Give back every record exactly as it reads.

------------------------------------

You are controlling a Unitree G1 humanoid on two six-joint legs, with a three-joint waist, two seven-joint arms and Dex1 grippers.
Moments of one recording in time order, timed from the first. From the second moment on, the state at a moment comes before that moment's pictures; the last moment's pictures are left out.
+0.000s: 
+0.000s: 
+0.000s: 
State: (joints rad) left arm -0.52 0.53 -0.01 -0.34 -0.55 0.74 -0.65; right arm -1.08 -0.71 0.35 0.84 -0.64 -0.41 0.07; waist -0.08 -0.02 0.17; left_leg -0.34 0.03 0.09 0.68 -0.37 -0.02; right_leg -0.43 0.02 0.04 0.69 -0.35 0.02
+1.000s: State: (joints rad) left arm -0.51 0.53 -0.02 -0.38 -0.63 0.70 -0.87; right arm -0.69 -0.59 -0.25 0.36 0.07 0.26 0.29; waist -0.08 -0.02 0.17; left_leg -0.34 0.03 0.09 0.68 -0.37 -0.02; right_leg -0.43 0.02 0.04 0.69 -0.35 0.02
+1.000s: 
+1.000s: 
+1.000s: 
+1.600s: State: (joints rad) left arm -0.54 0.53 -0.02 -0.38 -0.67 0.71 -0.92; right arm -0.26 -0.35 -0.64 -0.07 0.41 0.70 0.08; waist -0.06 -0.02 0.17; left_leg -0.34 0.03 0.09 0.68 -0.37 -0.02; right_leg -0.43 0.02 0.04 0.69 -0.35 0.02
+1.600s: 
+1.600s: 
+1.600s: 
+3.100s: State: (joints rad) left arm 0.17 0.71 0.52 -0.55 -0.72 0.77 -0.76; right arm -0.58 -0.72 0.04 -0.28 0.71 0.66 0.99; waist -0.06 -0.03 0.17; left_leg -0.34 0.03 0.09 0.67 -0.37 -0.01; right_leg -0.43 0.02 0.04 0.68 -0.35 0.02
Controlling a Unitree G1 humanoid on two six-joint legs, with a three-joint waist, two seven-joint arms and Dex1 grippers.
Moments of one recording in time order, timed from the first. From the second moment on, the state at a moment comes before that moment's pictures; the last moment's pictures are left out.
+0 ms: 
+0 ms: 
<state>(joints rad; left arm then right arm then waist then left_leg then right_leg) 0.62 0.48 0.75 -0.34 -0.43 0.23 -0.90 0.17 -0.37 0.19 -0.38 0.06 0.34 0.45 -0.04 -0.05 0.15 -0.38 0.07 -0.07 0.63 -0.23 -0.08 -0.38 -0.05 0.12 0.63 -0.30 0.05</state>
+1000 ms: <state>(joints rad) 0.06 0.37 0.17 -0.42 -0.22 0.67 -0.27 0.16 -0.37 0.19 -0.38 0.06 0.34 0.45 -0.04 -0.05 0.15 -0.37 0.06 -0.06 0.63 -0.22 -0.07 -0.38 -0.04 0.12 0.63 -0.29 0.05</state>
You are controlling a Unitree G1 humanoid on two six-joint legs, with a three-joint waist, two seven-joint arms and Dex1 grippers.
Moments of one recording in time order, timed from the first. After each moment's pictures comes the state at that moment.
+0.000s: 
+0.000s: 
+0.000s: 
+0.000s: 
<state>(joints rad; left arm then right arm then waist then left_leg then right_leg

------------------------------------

▶ Exercise result
You are controlling a Unitree G1 humanoid on two six-joint legs, with a three-joint waist, two seven-joint arms and Dex1 grippers.
Moments of one recording in time order, timed from the first. From the second moment on, the state at a moment comes before that moment's pictures; the last moment's pictures are left out.
+0.000s: 
+0.000s: 
+0.000s: 
State: (joints rad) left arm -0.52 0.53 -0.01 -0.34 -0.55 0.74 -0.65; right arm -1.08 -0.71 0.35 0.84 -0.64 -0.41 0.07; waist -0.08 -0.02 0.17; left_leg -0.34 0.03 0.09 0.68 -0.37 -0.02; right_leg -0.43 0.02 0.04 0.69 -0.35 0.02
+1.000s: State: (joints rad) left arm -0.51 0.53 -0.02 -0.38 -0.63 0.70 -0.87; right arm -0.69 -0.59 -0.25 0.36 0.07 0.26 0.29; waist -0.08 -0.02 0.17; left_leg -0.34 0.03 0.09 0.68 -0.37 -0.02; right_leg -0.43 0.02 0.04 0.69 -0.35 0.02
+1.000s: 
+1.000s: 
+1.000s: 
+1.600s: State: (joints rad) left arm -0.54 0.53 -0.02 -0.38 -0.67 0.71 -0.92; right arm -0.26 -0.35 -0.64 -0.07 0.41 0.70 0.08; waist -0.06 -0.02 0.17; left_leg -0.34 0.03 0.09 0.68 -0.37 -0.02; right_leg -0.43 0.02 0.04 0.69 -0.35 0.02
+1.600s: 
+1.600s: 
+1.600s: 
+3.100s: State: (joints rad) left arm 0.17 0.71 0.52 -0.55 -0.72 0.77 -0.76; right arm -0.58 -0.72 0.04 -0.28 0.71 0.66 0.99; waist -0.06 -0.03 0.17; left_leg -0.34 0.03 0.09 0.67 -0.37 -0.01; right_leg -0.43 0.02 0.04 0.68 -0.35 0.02
Controlling a Unitree G1 humanoid on two six-joint legs, with a three-joint waist, two seven-joint arms and Dex1 grippers.
Moments of one recording in time order, timed from the first. From the second moment on, the state at a moment comes before that moment's pictures; the last moment's pictures are left out.
+0 ms: 
+0 ms: 
<state>(joints rad; left arm then right arm then waist then left_leg then right_leg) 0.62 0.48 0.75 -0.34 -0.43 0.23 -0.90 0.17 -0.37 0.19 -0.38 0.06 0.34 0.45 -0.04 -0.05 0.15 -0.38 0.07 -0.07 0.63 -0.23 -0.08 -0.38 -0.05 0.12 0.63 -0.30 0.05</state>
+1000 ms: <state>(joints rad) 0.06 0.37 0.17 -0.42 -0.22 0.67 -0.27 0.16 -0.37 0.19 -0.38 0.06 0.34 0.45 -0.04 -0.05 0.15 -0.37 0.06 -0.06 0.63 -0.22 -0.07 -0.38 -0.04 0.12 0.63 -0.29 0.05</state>
You are controlling a Unitree G1 humanoid on two six-joint legs, with a three-joint waist, two seven-joint arms and Dex1 grippers.
Moments of one recording in time order, timed from the first. After each moment's pictures comes the state at that moment.
+0.000s: 
+0.000s: 
+0.000s: 
+0.000s: 
<state>(joints rad; left arm then right arm then waist then left_leg then right_leg

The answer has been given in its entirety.